## EXERCISE AIM
Only the number is needed: how many lines of the records include "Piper"?
══════════════════════════════
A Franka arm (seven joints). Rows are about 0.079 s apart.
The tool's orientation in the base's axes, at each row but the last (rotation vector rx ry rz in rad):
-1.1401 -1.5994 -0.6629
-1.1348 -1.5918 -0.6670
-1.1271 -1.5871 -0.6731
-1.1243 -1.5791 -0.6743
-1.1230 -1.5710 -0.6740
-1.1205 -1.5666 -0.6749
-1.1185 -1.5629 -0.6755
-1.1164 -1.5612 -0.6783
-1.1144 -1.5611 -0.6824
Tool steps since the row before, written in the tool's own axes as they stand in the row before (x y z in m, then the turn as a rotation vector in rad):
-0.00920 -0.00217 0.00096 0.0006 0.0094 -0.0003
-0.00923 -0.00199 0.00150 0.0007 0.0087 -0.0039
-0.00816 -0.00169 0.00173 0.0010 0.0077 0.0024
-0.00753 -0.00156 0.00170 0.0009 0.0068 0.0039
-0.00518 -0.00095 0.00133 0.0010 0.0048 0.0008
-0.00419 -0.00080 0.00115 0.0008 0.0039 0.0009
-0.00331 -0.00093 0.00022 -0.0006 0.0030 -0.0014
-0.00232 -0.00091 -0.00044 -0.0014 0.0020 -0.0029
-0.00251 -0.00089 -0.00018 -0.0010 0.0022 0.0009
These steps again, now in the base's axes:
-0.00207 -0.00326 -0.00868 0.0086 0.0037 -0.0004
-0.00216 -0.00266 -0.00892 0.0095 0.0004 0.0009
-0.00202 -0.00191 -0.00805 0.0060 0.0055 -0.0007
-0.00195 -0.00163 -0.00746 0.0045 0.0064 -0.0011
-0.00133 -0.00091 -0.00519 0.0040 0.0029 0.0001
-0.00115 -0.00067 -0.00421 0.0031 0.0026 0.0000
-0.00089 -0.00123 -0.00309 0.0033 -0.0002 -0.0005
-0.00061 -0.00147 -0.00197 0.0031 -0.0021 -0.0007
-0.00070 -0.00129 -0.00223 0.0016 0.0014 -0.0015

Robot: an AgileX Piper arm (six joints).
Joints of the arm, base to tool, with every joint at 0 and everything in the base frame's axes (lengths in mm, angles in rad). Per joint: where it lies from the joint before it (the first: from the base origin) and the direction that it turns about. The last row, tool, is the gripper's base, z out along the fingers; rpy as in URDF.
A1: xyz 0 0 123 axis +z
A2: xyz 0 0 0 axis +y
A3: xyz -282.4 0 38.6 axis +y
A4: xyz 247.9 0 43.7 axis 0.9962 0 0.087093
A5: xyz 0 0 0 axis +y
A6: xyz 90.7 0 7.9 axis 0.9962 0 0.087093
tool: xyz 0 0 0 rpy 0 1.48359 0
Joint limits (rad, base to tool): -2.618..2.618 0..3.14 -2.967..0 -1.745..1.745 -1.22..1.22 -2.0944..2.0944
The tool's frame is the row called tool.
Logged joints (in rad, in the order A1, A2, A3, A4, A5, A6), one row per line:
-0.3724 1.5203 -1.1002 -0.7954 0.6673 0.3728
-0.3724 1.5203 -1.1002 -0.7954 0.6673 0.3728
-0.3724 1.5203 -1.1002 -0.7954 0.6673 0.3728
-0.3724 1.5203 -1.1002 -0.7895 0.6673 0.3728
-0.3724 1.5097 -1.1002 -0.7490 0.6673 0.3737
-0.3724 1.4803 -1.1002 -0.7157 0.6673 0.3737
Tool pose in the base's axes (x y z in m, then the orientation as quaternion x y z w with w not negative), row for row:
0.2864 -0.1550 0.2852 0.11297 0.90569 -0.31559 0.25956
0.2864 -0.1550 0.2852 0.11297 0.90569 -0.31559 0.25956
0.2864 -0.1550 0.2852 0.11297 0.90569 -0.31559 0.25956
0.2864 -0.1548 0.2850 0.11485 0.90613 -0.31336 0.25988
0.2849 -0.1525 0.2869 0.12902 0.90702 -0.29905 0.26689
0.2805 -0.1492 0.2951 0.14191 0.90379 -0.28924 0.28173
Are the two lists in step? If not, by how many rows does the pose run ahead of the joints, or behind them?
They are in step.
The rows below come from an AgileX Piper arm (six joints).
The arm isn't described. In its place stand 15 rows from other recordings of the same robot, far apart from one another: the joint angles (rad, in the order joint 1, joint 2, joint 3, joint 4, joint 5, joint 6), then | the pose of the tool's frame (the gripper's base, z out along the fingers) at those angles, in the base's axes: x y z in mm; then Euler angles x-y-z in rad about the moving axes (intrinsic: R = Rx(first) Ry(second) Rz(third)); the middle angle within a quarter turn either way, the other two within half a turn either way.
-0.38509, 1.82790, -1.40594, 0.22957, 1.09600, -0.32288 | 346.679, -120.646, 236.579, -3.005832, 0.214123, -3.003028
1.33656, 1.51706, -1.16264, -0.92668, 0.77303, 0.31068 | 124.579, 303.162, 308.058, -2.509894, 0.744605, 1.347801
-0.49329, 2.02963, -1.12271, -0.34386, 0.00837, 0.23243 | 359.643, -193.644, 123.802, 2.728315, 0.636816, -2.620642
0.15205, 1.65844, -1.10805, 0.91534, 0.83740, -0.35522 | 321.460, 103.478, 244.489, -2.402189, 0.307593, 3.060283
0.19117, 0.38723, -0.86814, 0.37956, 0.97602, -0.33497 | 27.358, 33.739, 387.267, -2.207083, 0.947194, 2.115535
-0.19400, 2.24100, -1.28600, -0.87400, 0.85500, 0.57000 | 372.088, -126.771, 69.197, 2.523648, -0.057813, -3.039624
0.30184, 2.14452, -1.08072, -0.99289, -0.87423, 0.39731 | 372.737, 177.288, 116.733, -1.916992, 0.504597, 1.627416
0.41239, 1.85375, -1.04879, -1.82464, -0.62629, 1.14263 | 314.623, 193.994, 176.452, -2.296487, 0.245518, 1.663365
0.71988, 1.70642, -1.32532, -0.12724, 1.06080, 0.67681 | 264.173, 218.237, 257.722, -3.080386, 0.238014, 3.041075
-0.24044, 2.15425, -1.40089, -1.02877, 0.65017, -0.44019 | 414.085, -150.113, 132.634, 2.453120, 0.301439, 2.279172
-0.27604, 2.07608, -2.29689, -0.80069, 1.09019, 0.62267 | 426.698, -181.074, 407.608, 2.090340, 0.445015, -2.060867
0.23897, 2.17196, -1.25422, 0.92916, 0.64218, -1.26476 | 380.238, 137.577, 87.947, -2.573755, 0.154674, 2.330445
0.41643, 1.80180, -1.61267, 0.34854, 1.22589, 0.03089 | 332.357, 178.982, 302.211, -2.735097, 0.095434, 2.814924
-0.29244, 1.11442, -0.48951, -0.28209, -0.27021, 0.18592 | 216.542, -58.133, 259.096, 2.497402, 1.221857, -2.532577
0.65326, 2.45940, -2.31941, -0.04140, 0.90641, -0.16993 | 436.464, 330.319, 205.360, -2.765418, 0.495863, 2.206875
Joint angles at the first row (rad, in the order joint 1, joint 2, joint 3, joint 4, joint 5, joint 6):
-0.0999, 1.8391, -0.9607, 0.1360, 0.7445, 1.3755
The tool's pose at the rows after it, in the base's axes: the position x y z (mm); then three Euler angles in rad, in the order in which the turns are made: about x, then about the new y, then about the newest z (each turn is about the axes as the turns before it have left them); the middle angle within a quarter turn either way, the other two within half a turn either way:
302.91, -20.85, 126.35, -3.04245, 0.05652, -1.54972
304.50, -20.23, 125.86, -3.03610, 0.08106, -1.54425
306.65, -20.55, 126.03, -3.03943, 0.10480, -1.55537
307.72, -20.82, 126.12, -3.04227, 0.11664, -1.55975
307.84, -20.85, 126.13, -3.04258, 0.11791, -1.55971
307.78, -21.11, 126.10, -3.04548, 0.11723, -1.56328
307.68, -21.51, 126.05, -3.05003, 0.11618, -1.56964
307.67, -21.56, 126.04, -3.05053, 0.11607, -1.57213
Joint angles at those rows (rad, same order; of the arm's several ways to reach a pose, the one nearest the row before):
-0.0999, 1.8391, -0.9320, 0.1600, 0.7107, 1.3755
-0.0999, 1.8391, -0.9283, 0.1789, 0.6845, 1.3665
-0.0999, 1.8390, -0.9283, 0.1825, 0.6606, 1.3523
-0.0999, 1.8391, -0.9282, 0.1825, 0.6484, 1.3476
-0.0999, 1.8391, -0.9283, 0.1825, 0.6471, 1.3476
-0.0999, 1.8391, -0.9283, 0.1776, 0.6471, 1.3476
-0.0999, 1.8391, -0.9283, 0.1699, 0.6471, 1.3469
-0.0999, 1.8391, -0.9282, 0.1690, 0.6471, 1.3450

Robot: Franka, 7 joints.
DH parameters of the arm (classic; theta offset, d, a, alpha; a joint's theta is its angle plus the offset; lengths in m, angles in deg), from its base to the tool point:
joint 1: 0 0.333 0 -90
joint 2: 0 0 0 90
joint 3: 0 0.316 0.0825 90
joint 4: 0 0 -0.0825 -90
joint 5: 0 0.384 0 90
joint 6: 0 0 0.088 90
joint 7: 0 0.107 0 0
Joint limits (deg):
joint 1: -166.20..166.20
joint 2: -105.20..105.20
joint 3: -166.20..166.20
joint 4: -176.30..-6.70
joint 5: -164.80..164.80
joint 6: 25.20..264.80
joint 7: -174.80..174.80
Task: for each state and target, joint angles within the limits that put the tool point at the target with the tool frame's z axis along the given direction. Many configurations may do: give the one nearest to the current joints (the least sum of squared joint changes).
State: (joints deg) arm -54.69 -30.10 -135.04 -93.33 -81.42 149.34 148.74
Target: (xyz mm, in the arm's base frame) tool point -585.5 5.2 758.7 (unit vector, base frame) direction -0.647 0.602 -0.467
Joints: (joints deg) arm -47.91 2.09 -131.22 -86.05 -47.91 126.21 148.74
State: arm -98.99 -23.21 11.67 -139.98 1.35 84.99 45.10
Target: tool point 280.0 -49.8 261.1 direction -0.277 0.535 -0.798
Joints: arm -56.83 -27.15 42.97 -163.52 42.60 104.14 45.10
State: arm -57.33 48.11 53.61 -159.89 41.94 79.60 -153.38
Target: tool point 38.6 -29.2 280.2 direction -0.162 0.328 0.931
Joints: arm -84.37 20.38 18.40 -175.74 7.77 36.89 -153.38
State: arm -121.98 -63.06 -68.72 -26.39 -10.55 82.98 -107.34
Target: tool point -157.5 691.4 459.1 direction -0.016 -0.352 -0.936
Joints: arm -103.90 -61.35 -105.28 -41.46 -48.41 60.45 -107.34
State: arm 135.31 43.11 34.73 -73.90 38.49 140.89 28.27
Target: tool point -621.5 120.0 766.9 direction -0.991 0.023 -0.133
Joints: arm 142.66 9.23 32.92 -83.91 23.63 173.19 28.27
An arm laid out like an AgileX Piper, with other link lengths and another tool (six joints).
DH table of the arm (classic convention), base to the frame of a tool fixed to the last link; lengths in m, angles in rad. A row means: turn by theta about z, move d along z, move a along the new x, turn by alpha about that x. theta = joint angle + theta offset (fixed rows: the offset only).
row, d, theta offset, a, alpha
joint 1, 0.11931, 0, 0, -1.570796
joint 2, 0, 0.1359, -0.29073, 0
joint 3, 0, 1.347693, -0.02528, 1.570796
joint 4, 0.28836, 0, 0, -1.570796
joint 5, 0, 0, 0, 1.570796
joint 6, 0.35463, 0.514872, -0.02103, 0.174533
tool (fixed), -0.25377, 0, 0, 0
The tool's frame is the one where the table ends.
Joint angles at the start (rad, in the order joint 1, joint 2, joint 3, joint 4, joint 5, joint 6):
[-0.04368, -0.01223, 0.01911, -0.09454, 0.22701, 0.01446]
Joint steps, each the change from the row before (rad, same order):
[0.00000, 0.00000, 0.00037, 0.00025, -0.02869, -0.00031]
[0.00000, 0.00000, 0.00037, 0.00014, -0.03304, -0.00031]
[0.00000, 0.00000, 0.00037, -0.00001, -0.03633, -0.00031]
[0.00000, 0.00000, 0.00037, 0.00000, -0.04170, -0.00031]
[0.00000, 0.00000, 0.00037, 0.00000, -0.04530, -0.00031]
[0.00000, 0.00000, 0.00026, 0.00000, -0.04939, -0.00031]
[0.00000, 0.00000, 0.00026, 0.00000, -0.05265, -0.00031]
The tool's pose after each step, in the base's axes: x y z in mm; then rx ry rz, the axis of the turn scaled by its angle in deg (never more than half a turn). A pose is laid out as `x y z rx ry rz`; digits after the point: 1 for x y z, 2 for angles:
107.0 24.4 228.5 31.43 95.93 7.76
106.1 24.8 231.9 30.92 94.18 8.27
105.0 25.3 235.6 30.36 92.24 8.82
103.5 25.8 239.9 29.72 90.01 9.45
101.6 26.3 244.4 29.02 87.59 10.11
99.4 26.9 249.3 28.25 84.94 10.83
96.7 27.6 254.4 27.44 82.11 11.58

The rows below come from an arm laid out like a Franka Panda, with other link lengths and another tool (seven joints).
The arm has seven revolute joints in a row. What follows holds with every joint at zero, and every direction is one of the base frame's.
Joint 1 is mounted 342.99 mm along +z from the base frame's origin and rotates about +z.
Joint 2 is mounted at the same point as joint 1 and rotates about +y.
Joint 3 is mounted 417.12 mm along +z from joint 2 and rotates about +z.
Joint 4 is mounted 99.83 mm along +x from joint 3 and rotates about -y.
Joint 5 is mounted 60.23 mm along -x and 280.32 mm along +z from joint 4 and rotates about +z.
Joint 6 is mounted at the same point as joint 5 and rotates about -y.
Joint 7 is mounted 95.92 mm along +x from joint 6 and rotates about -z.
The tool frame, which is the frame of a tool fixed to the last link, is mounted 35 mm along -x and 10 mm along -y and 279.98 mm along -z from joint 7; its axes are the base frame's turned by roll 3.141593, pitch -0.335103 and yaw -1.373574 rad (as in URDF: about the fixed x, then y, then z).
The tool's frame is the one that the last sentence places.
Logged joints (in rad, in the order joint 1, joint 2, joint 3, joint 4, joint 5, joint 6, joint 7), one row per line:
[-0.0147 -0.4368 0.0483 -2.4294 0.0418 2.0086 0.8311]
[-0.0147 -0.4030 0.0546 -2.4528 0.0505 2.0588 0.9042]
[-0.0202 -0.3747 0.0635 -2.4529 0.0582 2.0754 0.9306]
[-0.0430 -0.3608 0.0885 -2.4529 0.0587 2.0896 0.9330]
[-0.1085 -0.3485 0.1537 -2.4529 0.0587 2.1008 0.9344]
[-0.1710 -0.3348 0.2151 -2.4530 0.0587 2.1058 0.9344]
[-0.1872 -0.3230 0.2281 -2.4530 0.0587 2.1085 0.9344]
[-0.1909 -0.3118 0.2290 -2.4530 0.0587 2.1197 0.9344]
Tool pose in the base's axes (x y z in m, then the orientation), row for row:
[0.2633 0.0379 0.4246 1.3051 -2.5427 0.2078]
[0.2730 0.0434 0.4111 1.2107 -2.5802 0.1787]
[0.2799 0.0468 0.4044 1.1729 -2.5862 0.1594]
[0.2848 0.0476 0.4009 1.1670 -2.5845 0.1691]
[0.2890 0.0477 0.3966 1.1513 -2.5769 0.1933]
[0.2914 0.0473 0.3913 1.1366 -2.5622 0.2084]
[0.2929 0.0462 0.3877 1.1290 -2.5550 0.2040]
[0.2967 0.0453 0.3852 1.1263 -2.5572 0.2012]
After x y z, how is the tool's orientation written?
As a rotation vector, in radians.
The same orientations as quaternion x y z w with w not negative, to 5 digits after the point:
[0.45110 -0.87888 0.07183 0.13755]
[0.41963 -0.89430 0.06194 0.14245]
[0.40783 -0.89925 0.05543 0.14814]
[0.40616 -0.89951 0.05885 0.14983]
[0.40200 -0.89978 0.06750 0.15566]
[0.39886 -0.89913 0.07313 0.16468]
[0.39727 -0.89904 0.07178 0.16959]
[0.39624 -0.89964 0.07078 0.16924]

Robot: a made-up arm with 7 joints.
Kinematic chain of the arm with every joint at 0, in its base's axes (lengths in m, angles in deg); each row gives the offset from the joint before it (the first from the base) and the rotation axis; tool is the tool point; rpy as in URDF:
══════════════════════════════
## OUTPUT
3